The world is becoming a digital space. Industrial internet has made the impossible, possible. Brilliant machines are talking, listening and responding. Today we manage, store and share our entire lives online. Thanks to the easy access of technology right at our ﬁngertips. Data is gathered from our devices, computers, and smartphones that collect and transmit information on what we do daily. Every gadget collects and transmits data contributing to a humongous volume that is impossible to be seen by humans, let alone be understood. If we collect all the data from the beginning of time till the year 2000, it will be less than what we create now in a minute!!! This is the buzz
word everyone’s been talking about; Big Data.
In simpler terms, Big Data is the huge volume of data that cannot be stored or processed using the traditional approach within a given time frame. This data need not be in Petabytes or Zettabytes. A 100 MB attachment in context to a limited 25 MB email capacity is Big Data, simply because it cannot be stored or processed conventionally. And to understand it better, this unstructured data is further characterized into the 3Vs, namely Volume, pertaining to how BIG is this Big Data; Velocity gives us an idea of the speed at which the data is generated and processed and Variety, refers to the type and nature of the data. Is it text? In which format, pdf? Or is it an audio or video clip?
Big Data can prove invaluable for businesses. It can now provide a window into the lives of our customers, helping us understand their likes and dislikes, that was hard to imagine previously. But how do we unravel the strands of Big Data and pick out the relevant information? Since data comes from innumerable sources, how do we know where to look, and how do we access it? The crux would be, how do we transform all this information into knowledge and use it to generate revenue?
And this very question paves the way towards the quintessence of our discussions. Collecting, understanding, analyzing and monetizing Big Data is what we call Big Data Analytics.
The Big Data itself is not intelligent, it’s the analytics applied that makes it work smartly. It is the use of math and statistics to derive meaning from data in order to take better business decisions. But do we have a broader perception of what analytics is? Sure, we do and it is even better to understand and apply when further categorized into Descriptive, Diagnostic, Predictive and Prescriptive Analytics.
Putting it forth in a layman language… What is the data telling us and what is it capable of?
#1 What’s happening in my business? This is Descriptive. How comprehensive and accurate is the live data? How effective is its visualization?
#2 Why is it happening? This is Diagnostic. It’s the ability to drill down to the root cause and to isolate all confounding information.
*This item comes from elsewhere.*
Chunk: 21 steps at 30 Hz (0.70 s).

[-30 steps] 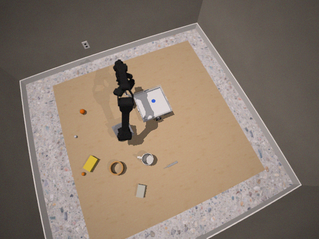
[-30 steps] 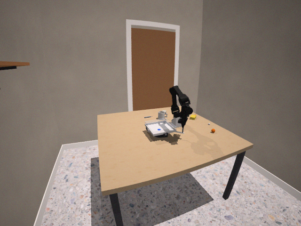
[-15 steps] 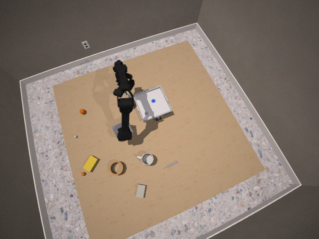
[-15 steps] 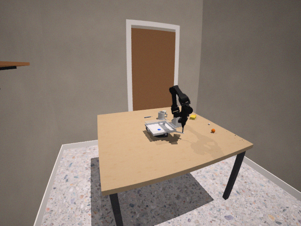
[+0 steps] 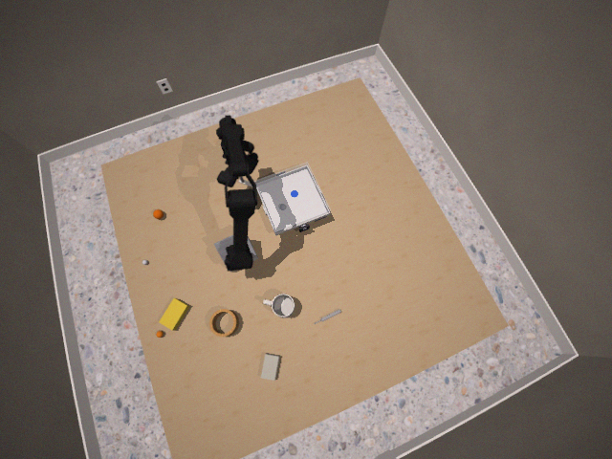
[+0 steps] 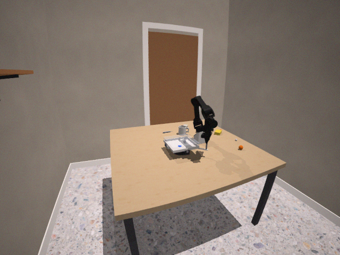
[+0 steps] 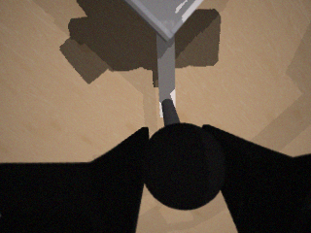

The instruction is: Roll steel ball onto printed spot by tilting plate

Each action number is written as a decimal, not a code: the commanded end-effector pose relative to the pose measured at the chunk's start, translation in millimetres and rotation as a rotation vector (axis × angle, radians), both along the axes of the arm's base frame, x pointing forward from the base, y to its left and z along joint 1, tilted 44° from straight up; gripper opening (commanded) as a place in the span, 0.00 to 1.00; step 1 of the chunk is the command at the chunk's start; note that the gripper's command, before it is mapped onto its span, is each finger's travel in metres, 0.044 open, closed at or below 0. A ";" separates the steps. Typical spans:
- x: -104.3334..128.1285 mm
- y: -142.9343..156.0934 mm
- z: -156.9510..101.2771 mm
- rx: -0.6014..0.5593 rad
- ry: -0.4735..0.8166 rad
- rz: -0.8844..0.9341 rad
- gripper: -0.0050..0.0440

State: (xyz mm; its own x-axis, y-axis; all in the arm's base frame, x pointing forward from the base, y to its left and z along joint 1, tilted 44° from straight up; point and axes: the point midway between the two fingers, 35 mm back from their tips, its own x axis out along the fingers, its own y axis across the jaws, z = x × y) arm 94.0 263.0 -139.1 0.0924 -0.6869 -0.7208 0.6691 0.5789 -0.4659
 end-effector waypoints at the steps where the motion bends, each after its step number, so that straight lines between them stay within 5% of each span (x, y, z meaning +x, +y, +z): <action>1: 0.6 -0.7 -1.4 -0.002 0.001 0.003 0.41; 21: 0.8 -1.7 -5.6 -0.016 -0.003 0.005 0.41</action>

#3 What’s likely to happen? That should be Predictive. How consistent have business strategies remained over time? What are the historical patterns being used to predict speciﬁc outcomes using algorithms? Answers to all these questions lead us to the decisions that are automated using algorithms and technology.
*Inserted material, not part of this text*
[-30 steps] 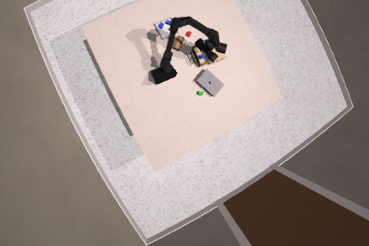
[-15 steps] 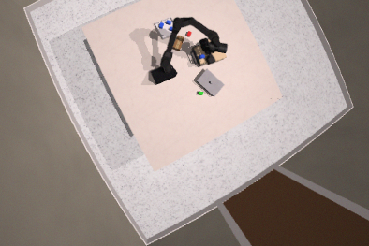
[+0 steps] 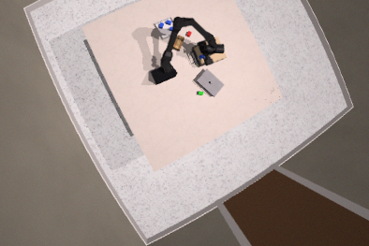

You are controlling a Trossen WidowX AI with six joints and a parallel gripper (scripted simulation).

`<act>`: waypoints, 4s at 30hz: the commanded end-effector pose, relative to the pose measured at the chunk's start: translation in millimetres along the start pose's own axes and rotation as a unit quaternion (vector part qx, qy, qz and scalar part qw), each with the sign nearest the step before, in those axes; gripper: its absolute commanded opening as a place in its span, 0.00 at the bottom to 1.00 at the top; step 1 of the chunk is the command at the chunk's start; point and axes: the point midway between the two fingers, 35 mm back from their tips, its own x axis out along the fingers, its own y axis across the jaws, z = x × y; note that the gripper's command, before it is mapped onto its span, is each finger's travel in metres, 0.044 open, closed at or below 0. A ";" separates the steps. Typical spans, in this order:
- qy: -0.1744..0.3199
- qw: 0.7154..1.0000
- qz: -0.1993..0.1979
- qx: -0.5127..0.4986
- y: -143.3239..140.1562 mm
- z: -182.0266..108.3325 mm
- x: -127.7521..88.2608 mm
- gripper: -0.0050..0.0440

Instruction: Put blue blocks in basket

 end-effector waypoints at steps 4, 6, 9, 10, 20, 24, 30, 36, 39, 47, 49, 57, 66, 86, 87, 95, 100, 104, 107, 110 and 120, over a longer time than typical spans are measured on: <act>0.004 1.000 0.003 0.004 0.1 -2.1 13.8 0.58; 0.004 1.000 0.003 0.004 0.1 -2.1 19.1 0.58; 0.004 1.000 0.003 0.004 0.2 -2.2 27.1 0.58; 0.004 1.000 0.003 0.004 0.2 -2.2 27.8 0.58; 0.004 1.000 0.003 0.004 0.2 -2.2 27.8 0.10; 0.004 1.000 0.003 0.004 0.2 -2.2 27.8 0.10; 0.004 1.000 0.003 0.004 0.2 -2.2 27.8 0.10; 0.004 1.000 0.003 0.004 0.1 -2.1 11.8 0.10; 0.004 1.000 0.003 0.004 0.1 -2.1 9.1 0.10; 0.004 1.000 0.003 0.004 -0.1 -1.8 -25.5 0.10; 0.004 1.000 0.003 0.004 -0.2 -1.7 -38.9 0.10; 0.004 1.000 0.003 0.004 -0.4 -1.4 -78.9 0.10; 0.003 0.992 0.003 -0.129 37.4 -8.7 -88.4 0.10; 0.001 0.766 0.004 -0.643 188.2 -81.3 -89.7 0.10; 0.001 0.758 0.004 -0.652 191.0 -83.5 -89.8 0.10; 0.000 0.630 0.004 -0.776 227.5 -123.1 -90.2 0.10; -0.001 0.493 0.004 -0.870 254.7 -165.1 -90.7 0.10; -0.001 0.373 0.004 -0.928 270.9 -201.6 -91.0 0.10; -0.001 0.342 0.004 -0.940 275.0 -210.8 -91.1 0.10; -0.001 0.319 0.004 -0.948 278.6 -218.8 -91.2 0.10; -0.001 0.319 0.004 -0.948 278.9 -219.2 -31.2 0.10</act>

#4 Finally, what do I need to do? This is the Prescriptive step. This is where we recommend actions and strategies based on champion – challenger testing strategy outcomes and apply advanced analytical technology that helps us prescribe the best possible algorithm or solution to put data into action.
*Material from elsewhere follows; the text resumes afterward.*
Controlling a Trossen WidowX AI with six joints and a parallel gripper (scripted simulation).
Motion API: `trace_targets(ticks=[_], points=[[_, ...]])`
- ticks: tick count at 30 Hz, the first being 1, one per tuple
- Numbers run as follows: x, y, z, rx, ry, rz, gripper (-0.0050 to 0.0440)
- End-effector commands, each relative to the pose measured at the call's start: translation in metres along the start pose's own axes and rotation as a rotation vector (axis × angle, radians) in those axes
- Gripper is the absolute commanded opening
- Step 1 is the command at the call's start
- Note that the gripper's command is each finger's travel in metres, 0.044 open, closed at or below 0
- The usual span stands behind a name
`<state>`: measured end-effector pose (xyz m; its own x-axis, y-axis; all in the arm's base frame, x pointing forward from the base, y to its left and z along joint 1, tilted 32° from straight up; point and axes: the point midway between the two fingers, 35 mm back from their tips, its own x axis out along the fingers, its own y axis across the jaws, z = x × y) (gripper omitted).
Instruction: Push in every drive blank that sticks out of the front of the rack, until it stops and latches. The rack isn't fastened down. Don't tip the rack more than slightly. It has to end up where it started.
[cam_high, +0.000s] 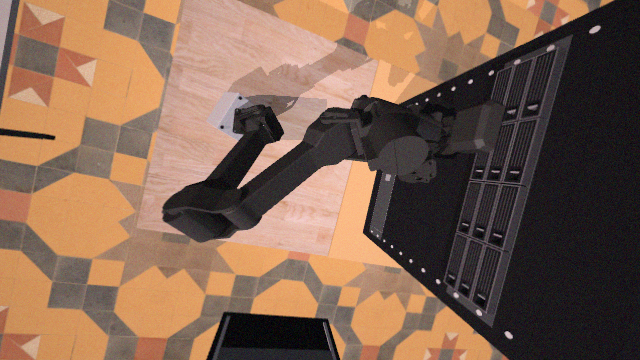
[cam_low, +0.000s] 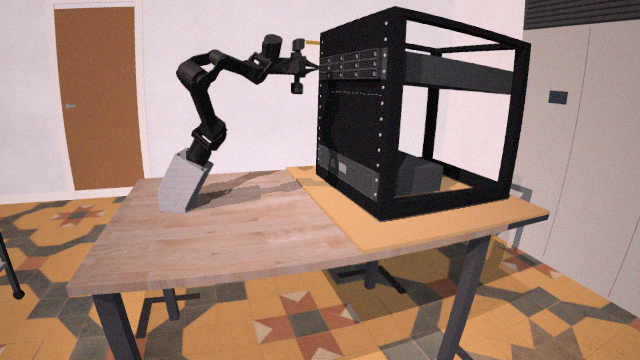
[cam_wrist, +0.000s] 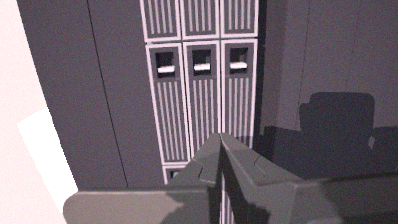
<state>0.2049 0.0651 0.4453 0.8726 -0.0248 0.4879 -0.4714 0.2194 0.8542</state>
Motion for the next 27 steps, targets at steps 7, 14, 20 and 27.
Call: trace_targets(ticks=[7,14,20,27], points=[[-0.004,-0.021,-0.001,0.004,0.001,0.006,-0.005],[0.012,-0.021,-0.001,0.004,0.001,0.006,-0.005],[0.012,-0.021,-0.001,0.004,0.001,0.006,-0.005],[0.012,-0.021,-0.001,0.004,0.001,0.006,-0.005]])
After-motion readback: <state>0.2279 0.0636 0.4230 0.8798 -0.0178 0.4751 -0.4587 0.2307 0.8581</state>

So we now know applying a math formula on this “not so clear data” would give us knowledge and probably help us understand where and how to use it. Does it? Is it that simple? Well, certainly not.
All these adventures in the data land have given birth to several high-end technologies such as Hadoop, Kafka, Cassandra and much more to cater our needs and unveil trends, gain additional insights and ﬁnd answers to most pressing business issues.
Leading IT giants such as Facebook, YouTube, LinkedIn, Google+ and Twitter; receive huge amounts of data on a daily basis and are using data analytics to ﬁnd patterns in the data generated by the users of their
products and services; to analyze it and grow their business.
Predix, another big name in the revolution of Big Data has helped Infosys engineering team to curb the aircraft landing gear problems and ﬂight delays in the aviation industry. At the time of takeoff of any ﬂight, the problems with landing gears can’t be detected until after pushback from the gate while preparing for a landing. The check delays cost the airline between $25,000 and $40,000, which in turn hampers customer satisfaction. Infosys’s team studied these failure modes and identiﬁed various locations where sensors could be applied to provide data for early detection of malfunctions. The landing gears have been mounted with 34 sensors such as hydraulic pressure and brake temperature sensors. Data is gathered from these sensors and analyzed to determine the landing gear’s remaining life and how many more landings can it successfully handle.
During take-off and landing, data is collected at an average of once per second from each of the mounted 34 sensors while Predix Analytics Services are used to diagnose anomalies and determine ﬁxes for issues. This Predictive analytics is run on the historical data to determine the remaining life for each subsystem of every landing gear thus helping to prevent unplanned downtime and ﬂight delays.
As quoted in the words of the former chief executive of Hewlett-Packard, Carly Fiorina – “The goal is to turn data into information and information into insights”; so that this ore of Big Data when generated and analysed can help the technology and businesses grow in leaps and bounds.